The petition prayed for a new road to be laid out, commencing at the southeast corner of a certain section ; the commissioners established the commencement twenty-five links from the corner. This is a slight difference; but if the petition—the foundation of their action—may be disregarded to this extent, it may be entirely disregarded. The statute requires, that the petition shall set forth the description of the road—“the points at which it is to commence, its general course,” &c. The commissioners fix the particular route, for the petition only designates the general course; but when the statute requires the point of commencement to be named in the petition, the commissioners can only grant or reject its prayer.

It is made the duty of the commissioners, before determining to lay out any new road, or to alter or discontinue any old one, to fix upon a time and place to hear any reasons which may be offered for or against the establishment or discontinuance of such road. Three notices of the time and place must be posted in three of the most public places in the town, at least eight days previous to the time of meeting.

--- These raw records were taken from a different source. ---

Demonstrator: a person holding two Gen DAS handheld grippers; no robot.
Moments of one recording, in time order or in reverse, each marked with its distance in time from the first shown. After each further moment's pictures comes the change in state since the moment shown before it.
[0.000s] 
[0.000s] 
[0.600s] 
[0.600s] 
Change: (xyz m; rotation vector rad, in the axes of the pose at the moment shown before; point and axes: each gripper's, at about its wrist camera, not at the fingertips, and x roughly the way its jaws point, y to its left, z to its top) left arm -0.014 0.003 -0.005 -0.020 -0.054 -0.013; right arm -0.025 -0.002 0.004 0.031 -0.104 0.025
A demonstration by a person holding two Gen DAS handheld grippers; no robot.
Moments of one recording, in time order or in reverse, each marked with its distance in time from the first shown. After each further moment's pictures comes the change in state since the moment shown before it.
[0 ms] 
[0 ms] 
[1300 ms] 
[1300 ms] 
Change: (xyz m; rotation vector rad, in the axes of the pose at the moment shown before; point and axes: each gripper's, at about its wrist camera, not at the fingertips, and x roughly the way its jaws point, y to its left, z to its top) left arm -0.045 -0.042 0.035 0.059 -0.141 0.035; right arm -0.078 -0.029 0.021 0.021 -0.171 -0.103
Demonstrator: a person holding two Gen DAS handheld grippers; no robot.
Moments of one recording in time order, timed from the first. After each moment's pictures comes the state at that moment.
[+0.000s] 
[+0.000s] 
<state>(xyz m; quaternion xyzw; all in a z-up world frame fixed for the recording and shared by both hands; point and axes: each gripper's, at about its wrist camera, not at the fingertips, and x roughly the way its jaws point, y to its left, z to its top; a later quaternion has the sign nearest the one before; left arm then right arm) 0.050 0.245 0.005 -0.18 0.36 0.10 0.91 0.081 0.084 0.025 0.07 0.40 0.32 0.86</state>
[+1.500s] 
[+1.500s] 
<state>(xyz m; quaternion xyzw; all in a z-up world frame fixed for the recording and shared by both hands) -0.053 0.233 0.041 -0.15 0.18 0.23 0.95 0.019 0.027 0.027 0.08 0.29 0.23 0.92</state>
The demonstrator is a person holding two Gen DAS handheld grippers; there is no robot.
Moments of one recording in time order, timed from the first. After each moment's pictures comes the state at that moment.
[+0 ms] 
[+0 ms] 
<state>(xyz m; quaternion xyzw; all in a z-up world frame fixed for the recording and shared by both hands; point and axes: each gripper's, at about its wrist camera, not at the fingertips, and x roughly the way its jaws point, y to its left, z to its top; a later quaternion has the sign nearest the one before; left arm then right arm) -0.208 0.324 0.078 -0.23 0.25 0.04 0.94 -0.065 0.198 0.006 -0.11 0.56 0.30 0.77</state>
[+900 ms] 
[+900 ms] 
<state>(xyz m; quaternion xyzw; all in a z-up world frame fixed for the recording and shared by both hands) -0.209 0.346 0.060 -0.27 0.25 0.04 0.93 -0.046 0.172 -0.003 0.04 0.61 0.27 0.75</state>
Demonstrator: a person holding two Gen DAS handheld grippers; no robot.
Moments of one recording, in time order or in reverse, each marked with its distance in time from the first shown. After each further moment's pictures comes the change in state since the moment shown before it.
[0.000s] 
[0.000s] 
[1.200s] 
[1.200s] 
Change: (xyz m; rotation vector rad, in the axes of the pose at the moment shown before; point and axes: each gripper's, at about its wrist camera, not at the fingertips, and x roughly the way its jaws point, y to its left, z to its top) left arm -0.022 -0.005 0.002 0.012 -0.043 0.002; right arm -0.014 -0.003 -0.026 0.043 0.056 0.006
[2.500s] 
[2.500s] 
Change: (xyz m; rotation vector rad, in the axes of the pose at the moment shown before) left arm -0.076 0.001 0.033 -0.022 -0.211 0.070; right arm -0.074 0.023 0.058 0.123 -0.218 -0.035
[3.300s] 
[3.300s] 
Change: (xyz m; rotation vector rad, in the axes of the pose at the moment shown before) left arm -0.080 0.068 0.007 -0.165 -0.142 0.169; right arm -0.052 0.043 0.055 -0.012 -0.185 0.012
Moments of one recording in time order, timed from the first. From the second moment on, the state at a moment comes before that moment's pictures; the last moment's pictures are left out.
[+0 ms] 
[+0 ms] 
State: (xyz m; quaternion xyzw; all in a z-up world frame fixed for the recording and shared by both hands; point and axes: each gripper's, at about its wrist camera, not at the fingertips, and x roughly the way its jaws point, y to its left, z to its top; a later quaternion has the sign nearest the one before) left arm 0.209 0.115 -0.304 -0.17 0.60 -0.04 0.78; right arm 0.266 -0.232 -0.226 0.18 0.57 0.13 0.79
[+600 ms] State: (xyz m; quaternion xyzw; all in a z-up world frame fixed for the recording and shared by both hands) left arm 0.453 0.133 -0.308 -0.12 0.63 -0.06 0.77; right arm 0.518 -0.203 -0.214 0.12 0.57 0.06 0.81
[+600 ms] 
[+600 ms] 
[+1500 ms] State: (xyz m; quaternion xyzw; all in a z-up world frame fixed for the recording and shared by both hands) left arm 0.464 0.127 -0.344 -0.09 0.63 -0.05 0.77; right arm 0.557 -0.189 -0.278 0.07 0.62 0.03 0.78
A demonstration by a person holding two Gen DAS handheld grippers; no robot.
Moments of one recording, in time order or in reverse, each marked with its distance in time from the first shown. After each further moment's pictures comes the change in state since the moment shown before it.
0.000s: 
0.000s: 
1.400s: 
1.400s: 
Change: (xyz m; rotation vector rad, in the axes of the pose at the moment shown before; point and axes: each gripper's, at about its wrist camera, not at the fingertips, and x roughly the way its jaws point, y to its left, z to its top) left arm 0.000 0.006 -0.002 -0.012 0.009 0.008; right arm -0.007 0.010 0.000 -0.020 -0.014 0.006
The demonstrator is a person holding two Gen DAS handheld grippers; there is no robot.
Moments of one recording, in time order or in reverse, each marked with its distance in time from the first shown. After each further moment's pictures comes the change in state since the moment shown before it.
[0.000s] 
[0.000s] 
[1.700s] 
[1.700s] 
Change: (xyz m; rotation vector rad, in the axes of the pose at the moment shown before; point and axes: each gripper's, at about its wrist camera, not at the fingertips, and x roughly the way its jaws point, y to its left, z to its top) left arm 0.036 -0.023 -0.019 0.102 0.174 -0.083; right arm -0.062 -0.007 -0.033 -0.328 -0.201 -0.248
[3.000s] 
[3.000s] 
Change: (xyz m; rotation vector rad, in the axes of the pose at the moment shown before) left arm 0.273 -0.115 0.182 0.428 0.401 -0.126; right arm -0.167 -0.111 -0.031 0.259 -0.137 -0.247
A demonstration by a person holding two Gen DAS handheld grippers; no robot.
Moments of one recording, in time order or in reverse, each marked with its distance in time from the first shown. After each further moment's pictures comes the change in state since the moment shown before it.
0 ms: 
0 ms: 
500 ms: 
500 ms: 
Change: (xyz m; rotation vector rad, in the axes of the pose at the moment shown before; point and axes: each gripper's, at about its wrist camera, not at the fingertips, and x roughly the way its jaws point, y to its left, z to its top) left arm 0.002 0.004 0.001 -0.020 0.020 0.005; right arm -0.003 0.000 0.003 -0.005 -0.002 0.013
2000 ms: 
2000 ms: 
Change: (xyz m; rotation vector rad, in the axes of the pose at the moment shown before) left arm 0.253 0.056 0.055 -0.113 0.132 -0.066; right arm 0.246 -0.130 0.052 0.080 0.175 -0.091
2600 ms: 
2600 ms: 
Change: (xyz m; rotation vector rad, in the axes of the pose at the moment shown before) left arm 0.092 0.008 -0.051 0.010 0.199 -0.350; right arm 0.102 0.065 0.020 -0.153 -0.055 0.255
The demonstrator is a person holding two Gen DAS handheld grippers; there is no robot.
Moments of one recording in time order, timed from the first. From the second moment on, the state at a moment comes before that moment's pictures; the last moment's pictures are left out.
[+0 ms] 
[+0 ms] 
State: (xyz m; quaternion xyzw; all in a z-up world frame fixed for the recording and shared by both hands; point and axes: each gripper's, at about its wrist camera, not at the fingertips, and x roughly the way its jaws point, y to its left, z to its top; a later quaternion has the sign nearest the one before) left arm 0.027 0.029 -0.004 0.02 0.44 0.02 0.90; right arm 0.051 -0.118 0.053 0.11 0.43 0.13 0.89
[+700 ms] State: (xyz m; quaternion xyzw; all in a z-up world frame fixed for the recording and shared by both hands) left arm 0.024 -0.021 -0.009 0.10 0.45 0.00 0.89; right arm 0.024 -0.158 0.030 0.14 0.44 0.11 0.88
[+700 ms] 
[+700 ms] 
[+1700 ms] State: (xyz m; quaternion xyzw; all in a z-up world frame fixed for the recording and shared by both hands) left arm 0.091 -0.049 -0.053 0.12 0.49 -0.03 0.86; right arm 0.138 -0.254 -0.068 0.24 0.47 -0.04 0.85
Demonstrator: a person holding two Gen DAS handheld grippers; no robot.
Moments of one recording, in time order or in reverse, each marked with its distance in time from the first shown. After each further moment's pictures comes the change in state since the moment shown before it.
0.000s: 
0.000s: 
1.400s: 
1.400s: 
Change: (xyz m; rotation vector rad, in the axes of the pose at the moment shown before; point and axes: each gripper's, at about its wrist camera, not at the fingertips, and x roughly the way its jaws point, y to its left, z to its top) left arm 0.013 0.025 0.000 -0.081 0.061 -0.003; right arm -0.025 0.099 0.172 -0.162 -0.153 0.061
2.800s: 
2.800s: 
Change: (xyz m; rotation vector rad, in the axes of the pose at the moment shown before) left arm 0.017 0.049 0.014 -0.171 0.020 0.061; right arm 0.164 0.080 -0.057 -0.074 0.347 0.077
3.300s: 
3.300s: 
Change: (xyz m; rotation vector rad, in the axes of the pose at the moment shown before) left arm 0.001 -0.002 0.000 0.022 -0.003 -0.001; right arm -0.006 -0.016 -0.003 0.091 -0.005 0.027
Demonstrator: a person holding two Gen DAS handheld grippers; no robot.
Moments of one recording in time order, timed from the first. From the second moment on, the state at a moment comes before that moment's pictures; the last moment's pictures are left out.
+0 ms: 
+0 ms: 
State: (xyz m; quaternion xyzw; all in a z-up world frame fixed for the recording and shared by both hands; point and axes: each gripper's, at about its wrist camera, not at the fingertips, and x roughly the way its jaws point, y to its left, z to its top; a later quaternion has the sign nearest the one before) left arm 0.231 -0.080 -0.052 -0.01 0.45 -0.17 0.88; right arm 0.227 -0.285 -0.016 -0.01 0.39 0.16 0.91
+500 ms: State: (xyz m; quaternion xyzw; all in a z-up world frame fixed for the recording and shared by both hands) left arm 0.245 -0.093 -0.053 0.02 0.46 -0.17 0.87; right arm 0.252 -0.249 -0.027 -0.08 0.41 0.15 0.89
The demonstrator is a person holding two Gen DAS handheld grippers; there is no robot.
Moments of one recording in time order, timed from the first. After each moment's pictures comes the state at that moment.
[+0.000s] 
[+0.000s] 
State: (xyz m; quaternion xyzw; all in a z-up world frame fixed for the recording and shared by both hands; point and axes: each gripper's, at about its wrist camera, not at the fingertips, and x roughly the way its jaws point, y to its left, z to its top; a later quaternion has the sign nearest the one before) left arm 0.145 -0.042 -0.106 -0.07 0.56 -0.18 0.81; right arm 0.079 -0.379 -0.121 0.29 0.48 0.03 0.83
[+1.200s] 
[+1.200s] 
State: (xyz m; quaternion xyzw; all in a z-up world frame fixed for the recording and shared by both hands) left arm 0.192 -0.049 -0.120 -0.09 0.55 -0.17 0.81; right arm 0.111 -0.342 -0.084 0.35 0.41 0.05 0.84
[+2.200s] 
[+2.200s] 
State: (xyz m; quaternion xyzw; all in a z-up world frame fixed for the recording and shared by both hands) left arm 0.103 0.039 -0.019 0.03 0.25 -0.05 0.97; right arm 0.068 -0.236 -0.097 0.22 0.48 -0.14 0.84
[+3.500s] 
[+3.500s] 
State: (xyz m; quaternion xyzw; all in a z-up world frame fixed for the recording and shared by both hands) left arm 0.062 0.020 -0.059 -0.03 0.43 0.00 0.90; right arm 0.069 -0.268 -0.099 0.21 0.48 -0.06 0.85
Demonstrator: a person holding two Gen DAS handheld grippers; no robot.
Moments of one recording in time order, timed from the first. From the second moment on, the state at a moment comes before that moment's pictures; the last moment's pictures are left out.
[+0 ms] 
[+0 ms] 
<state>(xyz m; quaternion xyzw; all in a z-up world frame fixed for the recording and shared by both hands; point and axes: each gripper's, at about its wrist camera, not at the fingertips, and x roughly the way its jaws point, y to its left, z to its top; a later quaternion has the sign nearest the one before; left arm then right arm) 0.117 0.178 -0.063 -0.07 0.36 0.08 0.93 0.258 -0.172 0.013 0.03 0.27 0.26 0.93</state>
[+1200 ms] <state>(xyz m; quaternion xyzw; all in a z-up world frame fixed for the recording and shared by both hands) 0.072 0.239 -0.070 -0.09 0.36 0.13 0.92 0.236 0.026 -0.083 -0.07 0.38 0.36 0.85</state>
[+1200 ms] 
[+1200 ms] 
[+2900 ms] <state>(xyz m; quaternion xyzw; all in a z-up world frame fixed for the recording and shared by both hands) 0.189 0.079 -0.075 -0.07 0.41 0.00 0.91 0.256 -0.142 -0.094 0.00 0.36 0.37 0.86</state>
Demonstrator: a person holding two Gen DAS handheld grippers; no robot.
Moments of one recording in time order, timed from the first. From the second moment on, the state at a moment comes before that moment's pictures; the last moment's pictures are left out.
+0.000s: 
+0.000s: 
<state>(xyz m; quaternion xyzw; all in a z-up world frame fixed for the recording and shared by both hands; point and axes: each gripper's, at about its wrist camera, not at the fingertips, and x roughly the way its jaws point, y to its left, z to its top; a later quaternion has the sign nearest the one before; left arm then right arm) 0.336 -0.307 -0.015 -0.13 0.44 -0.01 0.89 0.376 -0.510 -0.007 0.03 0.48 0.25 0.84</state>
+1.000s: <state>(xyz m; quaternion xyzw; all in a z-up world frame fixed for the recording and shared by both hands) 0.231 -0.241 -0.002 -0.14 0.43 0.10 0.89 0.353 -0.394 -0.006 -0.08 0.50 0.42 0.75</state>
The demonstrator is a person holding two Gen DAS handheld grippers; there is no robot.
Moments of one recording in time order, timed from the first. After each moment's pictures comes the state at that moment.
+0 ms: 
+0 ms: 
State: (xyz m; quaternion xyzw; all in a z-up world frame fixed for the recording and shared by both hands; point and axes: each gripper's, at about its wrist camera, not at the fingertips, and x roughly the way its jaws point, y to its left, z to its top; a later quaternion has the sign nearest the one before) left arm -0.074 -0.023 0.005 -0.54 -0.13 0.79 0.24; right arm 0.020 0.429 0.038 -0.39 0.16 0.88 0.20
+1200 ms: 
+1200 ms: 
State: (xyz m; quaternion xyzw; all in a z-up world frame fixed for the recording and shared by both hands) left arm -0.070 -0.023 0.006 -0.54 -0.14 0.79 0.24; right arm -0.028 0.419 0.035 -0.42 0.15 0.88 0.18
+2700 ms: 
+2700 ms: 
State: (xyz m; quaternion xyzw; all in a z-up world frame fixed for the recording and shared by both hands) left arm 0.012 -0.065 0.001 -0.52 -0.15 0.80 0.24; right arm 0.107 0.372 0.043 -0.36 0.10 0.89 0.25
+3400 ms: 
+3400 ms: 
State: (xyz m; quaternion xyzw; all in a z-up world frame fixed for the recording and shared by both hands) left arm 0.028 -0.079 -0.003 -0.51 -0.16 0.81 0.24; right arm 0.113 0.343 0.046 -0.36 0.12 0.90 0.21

*424There is no evidence of such notice in this record, except the recital in the final order establishing the road. The posting of these notices is a positive requirement of the statute, and must be complied with. The question is, what is sufficient evidence of compliance ? The final order, signed by the commissioners and deposited with the town clerk, does particularly specify that three notices were posted in three of the most public places in the town, eight days previous to the time of meeting.

As we construe the statute, there can be no higher or better evidence of the fact. The commissioners are not made the custodians of this, or any other paper, .connected with their proceedings. They are required to deposit with the town clerk the petition, report of the surveyor, and their order establishing the road. In the absence of any requirement of the statute, imposing the duty on the commissioners to deposit the notice with the clerk, or to keep it themselves, we shall not do so. We have examined the law carefully, and find no provision for the preservation of this notice. We think the full recital in the final order, of a strict performance of the duty, is sufficient to confer jurisdiction.

The case of Commissioners v. Harper, 38 Ill. 104, is not similar to this in the facts. This court held, in that case, that the giving of the notice was a jurisdictional fact, which would never be presumed in a direct proceeding. In that case, the facts as to the posting of the notice, were not recited in the order declaring the road a public highway.

The third objection is well taken. The plain reading of the statute is, that the commissioners must meet to hear reasons for or against the road, within thirty days from the posting of the petition. The meeting, in this case, was not until the thirty-first day. After the lapse of thirty days, parties interested have the right to suppose the project has been abandoned. The statute is mandatory, and not directory.

In the two cases cited by plaintiffs in error, the question arose collaterally. The intimation in one of them, that the *425statute was directory, is obiter dictum, and has been overruled. This is a direct proceeding, and it must appear that the statute has been strictly complied with.

The judgment is affirmed.

■Judgment affirmed.

Mr. Justice Scott took no part in this decision.